Calculate M=AC+CA ?

[loveislonely]

Hello,

 

I am facing a problem now. Any one can help?

 

A and C are two real n*n matrices, while A is a symmetrical matrix and C is not. Now I need to calculate a matrix M, which satisfies M=AC+CA, on computer. Since C is not symmetrical, so far I have to use the same matrix multiplication routine twice to get the results of AC and CA, respectively. I am wondering whether there is a way that I can use the matrix multiplication routine only once and get the matrix M.

 

Thank you a lot.

[Bignose]

I don't really see how since with matrix multiplication in general [math] \mathbf{AC} \neq \mathbf{CA}[/math].

 

I looked at something like [math] ({\mathbf{CA}}^T)^T = (\mathbf{A}^T \mathbf{C}^T)^T = (\mathbf{A} \mathbf{C}^T)^T [/math] but you still have to compute the [math] (\mathbf{A} \mathbf{C}^T) [/math] which doesn't appear to save anything.

 

For that matter, even if both A & B are symmetric, in general [math] \mathbf{AB} \neq \mathbf{BA}[/math]. [math] \mathbf{AB} = (\mathbf{BA})^T[/math]
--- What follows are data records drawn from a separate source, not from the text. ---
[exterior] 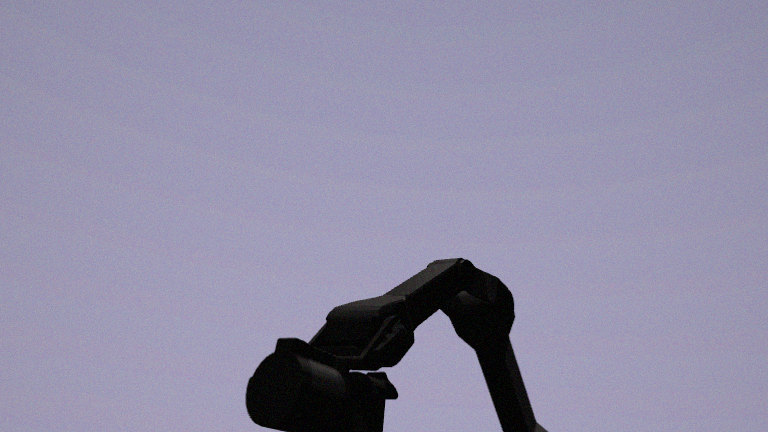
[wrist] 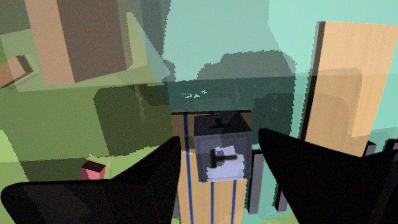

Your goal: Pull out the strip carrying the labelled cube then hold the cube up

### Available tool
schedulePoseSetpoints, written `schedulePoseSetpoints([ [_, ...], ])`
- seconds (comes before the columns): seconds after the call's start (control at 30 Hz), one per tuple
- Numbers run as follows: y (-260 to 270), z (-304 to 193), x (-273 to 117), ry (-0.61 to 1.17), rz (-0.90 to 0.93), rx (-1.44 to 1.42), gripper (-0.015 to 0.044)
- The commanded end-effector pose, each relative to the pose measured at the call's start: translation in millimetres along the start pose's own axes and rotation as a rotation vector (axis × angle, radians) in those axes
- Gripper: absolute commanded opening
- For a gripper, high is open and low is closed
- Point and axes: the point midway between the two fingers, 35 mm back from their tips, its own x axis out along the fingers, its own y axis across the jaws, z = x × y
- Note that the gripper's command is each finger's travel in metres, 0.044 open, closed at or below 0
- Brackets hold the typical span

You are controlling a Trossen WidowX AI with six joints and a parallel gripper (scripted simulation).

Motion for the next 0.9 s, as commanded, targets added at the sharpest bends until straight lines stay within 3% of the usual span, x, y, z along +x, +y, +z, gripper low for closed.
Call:
schedulePoseSetpoints([
  [0.0, 0, -2, 6, 0.009, 0.0, 0.003, 0.025],
  [0.13, 0, -2, 6, 0.009, 0.0, 0.003, 0.025],
  [0.27, -1, -1, 3, 0.004, -0.002, 0.0, 0.0145],
  [0.5, -1, -1, 3, 0.004, -0.002, 0.0, 0.0098],
  [0.63, -1, -3, 2, 0.004, -0.002, 0.0, 0.0],
  [0.87, -11, -20, -15, 0.008, -0.002, 0.002, 0.0],
])
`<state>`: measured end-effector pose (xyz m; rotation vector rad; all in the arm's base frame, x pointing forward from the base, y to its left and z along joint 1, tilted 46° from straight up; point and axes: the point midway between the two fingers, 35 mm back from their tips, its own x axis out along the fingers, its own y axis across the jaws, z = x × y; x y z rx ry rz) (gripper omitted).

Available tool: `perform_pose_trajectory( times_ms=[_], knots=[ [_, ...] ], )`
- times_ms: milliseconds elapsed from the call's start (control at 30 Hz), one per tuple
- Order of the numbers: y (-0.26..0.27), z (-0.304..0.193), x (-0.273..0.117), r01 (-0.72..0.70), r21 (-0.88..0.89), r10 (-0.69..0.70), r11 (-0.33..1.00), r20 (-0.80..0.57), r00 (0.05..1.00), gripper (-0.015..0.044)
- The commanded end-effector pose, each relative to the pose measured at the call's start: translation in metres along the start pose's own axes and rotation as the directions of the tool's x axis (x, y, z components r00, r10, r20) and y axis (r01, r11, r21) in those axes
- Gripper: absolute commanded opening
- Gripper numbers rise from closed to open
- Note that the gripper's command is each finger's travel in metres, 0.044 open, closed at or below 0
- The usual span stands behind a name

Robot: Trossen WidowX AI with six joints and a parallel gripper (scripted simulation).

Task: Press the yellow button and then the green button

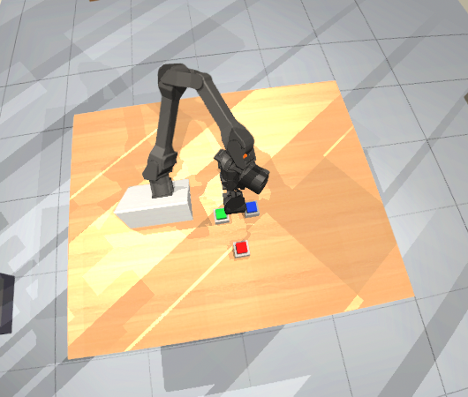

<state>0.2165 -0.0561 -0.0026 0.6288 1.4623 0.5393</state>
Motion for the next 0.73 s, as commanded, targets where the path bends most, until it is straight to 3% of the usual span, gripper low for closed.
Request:
perform_pose_trajectory(
  times_ms=[0, 200, 400, 700],
  knots=[
    [0.059, 0.030, -0.021, 0.019, -0.009, -0.019, 1.000, 0.017, 1.000, 0.0256],
    [0.149, 0.040, -0.038, 0.002, -0.015, -0.002, 1.000, 0.022, 1.000, 0.0400],
    [0.233, 0.020, -0.052, -0.042, -0.023, 0.042, 0.999, 0.010, 0.999, 0.0400],
    [0.236, 0.018, -0.053, -0.044, -0.023, 0.044, 0.999, 0.009, 0.999, 0.0400]
  ],
)
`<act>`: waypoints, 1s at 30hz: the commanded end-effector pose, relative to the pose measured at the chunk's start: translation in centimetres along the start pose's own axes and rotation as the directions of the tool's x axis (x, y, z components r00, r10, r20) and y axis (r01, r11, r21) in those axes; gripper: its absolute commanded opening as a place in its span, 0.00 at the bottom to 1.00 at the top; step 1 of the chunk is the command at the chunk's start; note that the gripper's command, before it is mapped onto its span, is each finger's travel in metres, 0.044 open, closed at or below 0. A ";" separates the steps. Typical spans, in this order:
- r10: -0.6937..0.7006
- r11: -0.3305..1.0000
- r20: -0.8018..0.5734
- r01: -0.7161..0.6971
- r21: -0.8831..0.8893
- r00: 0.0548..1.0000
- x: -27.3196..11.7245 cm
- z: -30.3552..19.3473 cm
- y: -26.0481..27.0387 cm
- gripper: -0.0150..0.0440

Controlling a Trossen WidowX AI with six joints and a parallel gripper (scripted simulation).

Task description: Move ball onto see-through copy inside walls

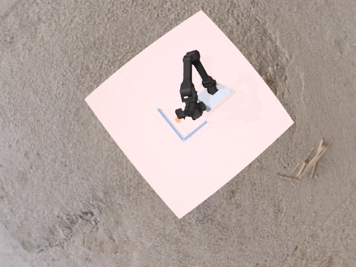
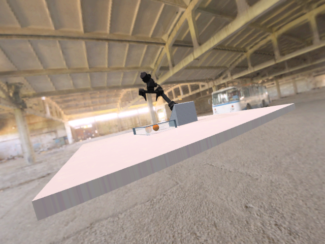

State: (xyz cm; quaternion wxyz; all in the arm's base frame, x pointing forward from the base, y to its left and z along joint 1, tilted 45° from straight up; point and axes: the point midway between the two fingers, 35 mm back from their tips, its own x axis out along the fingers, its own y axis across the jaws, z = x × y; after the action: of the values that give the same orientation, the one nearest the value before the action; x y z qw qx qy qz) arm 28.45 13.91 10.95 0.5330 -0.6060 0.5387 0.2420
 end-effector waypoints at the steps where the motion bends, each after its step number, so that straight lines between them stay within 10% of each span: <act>1: 0.068 0.991 -0.188 -0.088 -0.100 0.980 5.3 -3.8 0.0 0.87; 7: 0.194 0.930 -0.413 -0.301 -0.212 0.890 11.5 -9.9 1.8 0.87; 30: 0.198 0.927 -0.419 -0.308 -0.214 0.886 14.4 -11.3 2.4 0.87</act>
State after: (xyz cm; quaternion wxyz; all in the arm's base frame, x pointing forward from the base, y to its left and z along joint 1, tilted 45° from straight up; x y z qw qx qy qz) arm 27.51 -1.21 1.47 0.2931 -0.6317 0.6700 0.2574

Edited June 27, 2008 by Bignose

[loveislonely]

Hi, since using a matrix multiplication routine takes a long time especially when the matrices are very big, and in my program I have to use the matrix multiplication routine twice per loop, then after all the loops, it might take one day to get the result. That is why I wanted to find a way to reduce the number of matrix multiplication. I was wondering if there is a way that we can derive CA from AC (or AC from CA)? Thank you.

 

I don't really see how since with matrix multiplication in general [math] \mathbf{AC} \neq \mathbf{CA}[/math].

 

I looked at something like [math] ({\mathbf{CA}}^T)^T = (\mathbf{A}^T \mathbf{C}^T)^T = (\mathbf{A} \mathbf{C}^T)^T [/math] but you still have to compute the [math] (\mathbf{A} \mathbf{C}^T) [/math] which doesn't appear to save anything.

 

For that matter, even if both A & B are symmetric, in general [math] \mathbf{AB} \neq \mathbf{BA}[/math]. [math] \mathbf{AB} = (\mathbf{BA})^T[/math]

 

Yeah, you are right, if A and B are both symmetrical, I can easily derive BA from AB (BA=(AB)^T). The problem now is A is symmetrical but B is not. So I am wondering whether there is a way to reduce the number of matrix multiplication routine usage. Many thanks.

 

Since M=AC+CA, I am thinking whether there is a way to make it like M=A(C+C^T)? Thank you.

Edited June 27, 2008 by loveislonely

[Bignose]

I just don't see how. I'd look into some of the matrix multiplication routines that MATLAB uses. MATLAB is by and far the fastest matrix multiplication I've ever seen.